▶ [To do]: Every line of the material below should be repeated exactly.

-=-=-=-=-

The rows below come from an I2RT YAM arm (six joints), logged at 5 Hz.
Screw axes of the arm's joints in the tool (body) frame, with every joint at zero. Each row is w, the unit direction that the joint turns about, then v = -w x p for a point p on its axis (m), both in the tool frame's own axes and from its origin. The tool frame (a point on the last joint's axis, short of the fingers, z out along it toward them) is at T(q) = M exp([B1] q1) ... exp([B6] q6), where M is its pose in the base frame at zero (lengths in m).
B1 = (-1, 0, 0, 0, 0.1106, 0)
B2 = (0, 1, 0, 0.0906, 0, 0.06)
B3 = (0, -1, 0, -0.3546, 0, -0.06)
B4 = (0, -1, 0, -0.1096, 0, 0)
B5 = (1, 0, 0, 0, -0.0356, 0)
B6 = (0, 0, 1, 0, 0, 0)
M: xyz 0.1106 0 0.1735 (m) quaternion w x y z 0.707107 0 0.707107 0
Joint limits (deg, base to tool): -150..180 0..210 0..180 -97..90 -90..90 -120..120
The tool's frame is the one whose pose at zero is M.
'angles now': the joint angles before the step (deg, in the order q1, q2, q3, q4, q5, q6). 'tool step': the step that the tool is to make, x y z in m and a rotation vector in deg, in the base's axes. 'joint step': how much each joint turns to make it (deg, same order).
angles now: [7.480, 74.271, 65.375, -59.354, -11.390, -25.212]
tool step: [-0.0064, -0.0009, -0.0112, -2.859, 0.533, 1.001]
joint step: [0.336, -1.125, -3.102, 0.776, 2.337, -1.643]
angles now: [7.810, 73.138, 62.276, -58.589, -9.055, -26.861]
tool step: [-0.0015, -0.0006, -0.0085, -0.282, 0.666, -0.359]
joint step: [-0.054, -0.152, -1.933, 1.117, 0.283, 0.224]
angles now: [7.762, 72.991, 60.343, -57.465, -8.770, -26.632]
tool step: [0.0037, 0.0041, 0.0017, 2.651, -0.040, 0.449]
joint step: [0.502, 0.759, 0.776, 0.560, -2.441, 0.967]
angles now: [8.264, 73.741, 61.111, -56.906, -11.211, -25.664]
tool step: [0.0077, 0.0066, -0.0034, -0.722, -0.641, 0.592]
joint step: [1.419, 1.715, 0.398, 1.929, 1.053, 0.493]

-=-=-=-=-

▶ [Completed task]:
The rows below come from an I2RT YAM arm (six joints), logged at 5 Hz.
Screw axes of the arm's joints in the tool (body) frame, with every joint at zero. Each row is w, the unit direction that the joint turns about, then v = -w x p for a point p on its axis (m), both in the tool frame's own axes and from its origin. The tool frame (a point on the last joint's axis, short of the fingers, z out along it toward them) is at T(q) = M exp([B1] q1) ... exp([B6] q6), where M is its pose in the base frame at zero (lengths in m).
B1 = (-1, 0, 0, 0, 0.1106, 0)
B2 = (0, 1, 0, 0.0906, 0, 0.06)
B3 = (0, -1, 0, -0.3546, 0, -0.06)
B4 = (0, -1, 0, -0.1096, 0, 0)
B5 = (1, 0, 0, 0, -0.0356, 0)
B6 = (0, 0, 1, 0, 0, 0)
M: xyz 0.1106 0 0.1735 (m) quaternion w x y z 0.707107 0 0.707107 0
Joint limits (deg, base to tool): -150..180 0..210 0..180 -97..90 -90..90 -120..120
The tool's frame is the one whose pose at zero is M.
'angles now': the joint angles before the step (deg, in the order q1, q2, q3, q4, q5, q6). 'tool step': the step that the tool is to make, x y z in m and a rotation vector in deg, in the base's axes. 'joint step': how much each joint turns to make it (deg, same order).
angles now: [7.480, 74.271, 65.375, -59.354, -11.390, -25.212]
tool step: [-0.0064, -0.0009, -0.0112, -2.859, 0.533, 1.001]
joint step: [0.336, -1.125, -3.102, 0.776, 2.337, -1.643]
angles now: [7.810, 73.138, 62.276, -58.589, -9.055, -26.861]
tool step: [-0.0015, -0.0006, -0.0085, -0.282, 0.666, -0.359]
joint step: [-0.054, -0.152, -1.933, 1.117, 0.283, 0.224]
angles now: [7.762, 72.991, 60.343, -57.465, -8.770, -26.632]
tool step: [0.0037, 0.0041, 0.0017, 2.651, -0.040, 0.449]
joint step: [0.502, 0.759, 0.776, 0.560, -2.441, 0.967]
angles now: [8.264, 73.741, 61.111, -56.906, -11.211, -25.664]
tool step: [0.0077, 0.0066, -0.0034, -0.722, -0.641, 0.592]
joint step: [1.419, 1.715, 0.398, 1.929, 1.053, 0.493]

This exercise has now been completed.